Transcribe all of the data exactly, leaving nothing out.

### TASK INPUT

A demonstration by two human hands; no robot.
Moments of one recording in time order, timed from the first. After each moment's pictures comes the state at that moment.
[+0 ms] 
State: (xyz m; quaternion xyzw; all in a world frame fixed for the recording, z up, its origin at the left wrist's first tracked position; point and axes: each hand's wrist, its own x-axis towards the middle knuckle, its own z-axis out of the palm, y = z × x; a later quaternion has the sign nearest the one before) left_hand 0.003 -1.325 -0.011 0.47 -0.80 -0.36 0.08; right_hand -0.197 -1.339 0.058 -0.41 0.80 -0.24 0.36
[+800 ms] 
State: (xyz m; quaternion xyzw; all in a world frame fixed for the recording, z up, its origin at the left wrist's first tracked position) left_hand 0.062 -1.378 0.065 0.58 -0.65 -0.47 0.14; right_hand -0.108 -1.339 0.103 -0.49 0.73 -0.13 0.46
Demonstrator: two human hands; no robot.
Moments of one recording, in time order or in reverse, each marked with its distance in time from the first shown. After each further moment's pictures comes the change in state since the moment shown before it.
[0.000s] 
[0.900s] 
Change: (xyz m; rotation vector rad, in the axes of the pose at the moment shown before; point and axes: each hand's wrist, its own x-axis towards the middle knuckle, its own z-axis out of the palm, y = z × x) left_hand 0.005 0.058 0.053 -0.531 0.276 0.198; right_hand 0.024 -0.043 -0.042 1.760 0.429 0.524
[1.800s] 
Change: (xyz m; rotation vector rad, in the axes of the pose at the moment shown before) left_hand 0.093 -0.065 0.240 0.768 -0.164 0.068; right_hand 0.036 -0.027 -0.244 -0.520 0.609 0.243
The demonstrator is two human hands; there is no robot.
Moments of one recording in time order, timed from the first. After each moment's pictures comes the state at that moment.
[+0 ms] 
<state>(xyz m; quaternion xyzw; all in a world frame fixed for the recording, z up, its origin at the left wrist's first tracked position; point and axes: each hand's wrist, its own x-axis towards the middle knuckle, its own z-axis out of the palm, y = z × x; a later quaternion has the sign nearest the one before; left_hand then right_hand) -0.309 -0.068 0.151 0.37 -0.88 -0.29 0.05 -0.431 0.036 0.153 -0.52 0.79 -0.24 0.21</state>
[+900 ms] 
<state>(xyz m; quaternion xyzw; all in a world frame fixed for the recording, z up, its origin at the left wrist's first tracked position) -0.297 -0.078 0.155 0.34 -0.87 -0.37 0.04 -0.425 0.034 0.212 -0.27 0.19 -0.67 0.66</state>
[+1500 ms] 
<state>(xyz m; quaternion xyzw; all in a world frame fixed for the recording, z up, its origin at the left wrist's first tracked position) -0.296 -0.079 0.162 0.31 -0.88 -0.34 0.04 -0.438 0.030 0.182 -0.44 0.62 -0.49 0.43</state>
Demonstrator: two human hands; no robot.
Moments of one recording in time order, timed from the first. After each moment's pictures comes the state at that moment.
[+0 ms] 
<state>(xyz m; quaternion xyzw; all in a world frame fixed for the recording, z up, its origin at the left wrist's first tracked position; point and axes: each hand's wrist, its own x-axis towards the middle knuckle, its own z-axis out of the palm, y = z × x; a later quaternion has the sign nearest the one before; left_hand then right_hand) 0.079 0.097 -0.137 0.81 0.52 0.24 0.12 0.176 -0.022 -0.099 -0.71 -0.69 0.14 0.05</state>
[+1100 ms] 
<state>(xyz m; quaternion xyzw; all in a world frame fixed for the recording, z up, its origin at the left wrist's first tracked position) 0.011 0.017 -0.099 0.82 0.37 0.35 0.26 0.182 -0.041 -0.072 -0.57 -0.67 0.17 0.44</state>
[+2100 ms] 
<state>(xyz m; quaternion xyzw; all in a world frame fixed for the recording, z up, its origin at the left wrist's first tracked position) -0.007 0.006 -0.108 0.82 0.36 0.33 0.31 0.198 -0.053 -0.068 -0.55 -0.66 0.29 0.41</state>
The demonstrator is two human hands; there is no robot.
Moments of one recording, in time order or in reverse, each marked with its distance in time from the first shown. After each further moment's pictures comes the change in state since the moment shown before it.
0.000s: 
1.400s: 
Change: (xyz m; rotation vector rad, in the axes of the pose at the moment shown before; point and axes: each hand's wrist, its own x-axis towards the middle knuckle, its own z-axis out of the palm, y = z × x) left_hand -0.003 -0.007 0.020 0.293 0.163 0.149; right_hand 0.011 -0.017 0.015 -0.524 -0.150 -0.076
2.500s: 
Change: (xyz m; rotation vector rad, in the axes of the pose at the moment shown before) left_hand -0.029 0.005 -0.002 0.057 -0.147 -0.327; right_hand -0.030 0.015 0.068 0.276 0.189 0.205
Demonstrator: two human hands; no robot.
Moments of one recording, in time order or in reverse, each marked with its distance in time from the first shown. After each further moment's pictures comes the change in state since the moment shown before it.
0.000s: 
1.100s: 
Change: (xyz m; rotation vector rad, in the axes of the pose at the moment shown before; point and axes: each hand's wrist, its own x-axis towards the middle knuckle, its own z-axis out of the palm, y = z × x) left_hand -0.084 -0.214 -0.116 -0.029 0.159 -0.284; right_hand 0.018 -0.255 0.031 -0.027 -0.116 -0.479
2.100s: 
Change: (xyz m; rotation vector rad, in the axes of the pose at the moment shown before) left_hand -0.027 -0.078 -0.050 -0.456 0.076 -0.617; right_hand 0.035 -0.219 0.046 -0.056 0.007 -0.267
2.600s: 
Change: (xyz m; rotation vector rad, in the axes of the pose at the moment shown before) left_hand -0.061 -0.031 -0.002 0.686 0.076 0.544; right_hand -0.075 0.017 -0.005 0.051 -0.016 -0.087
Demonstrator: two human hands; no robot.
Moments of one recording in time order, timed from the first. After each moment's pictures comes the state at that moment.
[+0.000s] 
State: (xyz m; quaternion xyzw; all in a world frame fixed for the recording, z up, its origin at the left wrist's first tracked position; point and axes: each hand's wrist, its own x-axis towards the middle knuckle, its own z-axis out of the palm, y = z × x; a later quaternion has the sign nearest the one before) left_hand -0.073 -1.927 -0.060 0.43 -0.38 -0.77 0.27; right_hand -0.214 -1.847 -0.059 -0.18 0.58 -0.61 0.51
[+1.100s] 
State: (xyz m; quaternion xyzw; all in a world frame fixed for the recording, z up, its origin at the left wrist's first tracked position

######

**YOUR SOLUTION**
A demonstration by two human hands; no robot.
Moments of one recording in time order, timed from the first. After each moment's pictures comes the state at that moment.
[+0 ms] 
State: (xyz m; quaternion xyzw; all in a world frame fixed for the recording, z up, its origin at the left wrist's first tracked position; point and axes: each hand's wrist, its own x-axis towards the middle knuckle, its own z-axis out of the palm, y = z × x; a later quaternion has the sign nearest the one before) left_hand 0.003 -1.325 -0.011 0.47 -0.80 -0.36 0.08; right_hand -0.197 -1.339 0.058 -0.41 0.80 -0.24 0.36
[+800 ms] 
State: (xyz m; quaternion xyzw; all in a world frame fixed for the recording, z up, its origin at the left wrist's first tracked position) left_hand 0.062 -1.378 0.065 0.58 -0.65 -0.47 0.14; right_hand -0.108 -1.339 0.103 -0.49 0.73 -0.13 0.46
Demonstrator: two human hands; no robot.
Moments of one recording, in time order or in reverse, each marked with its distance in time from the first shown. After each further moment's pictures comes the change in state since the moment shown before it.
[0.000s] 
[0.900s] 
Change: (xyz m; rotation vector rad, in the axes of the pose at the moment shown before; point and axes: each hand's wrist, its own x-axis towards the middle knuckle, its own z-axis out of the palm, y = z × x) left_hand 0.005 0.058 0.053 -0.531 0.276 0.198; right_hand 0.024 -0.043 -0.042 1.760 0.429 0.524
[1.800s] 
Change: (xyz m; rotation vector rad, in the axes of the pose at the moment shown before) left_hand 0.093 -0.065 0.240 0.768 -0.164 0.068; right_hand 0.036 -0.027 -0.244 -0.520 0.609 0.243
The demonstrator is two human hands; there is no robot.
Moments of one recording in time order, timed from the first. After each moment's pictures comes the state at that moment.
[+0 ms] 
<state>(xyz m; quaternion xyzw; all in a world frame fixed for the recording, z up, its origin at the left wrist's first tracked position; point and axes: each hand's wrist, its own x-axis towards the middle knuckle, its own z-axis out of the palm, y = z × x; a later quaternion has the sign nearest the one before; left_hand then right_hand) -0.309 -0.068 0.151 0.37 -0.88 -0.29 0.05 -0.431 0.036 0.153 -0.52 0.79 -0.24 0.21</state>
[+900 ms] 
<state>(xyz m; quaternion xyzw; all in a world frame fixed for the recording, z up, its origin at the left wrist's first tracked position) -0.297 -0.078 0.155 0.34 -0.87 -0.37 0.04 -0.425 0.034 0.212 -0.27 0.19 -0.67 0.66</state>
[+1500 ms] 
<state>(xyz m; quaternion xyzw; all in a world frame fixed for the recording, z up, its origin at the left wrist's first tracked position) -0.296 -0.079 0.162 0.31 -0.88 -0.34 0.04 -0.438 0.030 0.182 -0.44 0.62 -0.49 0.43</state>
Demonstrator: two human hands; no robot.
Moments of one recording in time order, timed from the first. After each moment's pictures comes the state at that moment.
[+0 ms] 
<state>(xyz m; quaternion xyzw; all in a world frame fixed for the recording, z up, its origin at the left wrist's first tracked position; point and axes: each hand's wrist, its own x-axis towards the middle knuckle, its own z-axis out of the palm, y = z × x; a later quaternion has the sign nearest the one before; left_hand then right_hand) 0.079 0.097 -0.137 0.81 0.52 0.24 0.12 0.176 -0.022 -0.099 -0.71 -0.69 0.14 0.05</state>
[+1100 ms] 
<state>(xyz m; quaternion xyzw; all in a world frame fixed for the recording, z up, its origin at the left wrist's first tracked position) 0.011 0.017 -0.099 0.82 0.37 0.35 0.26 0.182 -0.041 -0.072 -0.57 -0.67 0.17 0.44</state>
[+2100 ms] 
<state>(xyz m; quaternion xyzw; all in a world frame fixed for the recording, z up, its origin at the left wrist's first tracked position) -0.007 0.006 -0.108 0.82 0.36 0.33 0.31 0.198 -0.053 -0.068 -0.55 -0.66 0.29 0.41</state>
The demonstrator is two human hands; there is no robot.
Moments of one recording, in time order or in reverse, each marked with its distance in time from the first shown. After each further moment's pictures comes the change in state since the moment shown before it.
0.000s: 
1.400s: 
Change: (xyz m; rotation vector rad, in the axes of the pose at the moment shown before; point and axes: each hand's wrist, its own x-axis towards the middle knuckle, its own z-axis out of the palm, y = z × x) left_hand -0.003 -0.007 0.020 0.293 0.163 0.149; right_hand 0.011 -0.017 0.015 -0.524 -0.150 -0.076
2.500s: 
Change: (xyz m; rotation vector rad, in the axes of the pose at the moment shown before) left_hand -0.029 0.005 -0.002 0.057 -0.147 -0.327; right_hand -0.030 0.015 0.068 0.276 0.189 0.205
Demonstrator: two human hands; no robot.
Moments of one recording, in time order or in reverse, each marked with its distance in time from the first shown. After each further moment's pictures comes the change in state since the moment shown before it.
0.000s: 
1.100s: 
Change: (xyz m; rotation vector rad, in the axes of the pose at the moment shown before; point and axes: each hand's wrist, its own x-axis towards the middle knuckle, its own z-axis out of the palm, y = z × x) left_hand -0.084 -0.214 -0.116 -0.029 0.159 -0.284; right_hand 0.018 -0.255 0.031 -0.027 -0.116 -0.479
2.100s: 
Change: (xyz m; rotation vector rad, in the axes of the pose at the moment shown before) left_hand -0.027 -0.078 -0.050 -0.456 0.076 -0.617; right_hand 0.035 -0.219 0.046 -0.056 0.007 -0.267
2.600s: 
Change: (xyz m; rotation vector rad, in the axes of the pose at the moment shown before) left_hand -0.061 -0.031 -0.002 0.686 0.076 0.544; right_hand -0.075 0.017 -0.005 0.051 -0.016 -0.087
Demonstrator: two human hands; no robot.
Moments of one recording in time order, timed from the first. After each moment's pictures comes the state at that moment.
[+0.000s] 
State: (xyz m; quaternion xyzw; all in a world frame fixed for the recording, z up, its origin at the left wrist's first tracked position; point and axes: each hand's wrist, its own x-axis towards the middle knuckle, its own z-axis out of the palm, y = z × x; a later quaternion has the sign nearest the one before) left_hand -0.073 -1.927 -0.060 0.43 -0.38 -0.77 0.27; right_hand -0.214 -1.847 -0.059 -0.18 0.58 -0.61 0.51
[+1.100s] 
State: (xyz m; quaternion xyzw; all in a world frame fixed for the recording, z up, its origin at the left wrist's first tracked position

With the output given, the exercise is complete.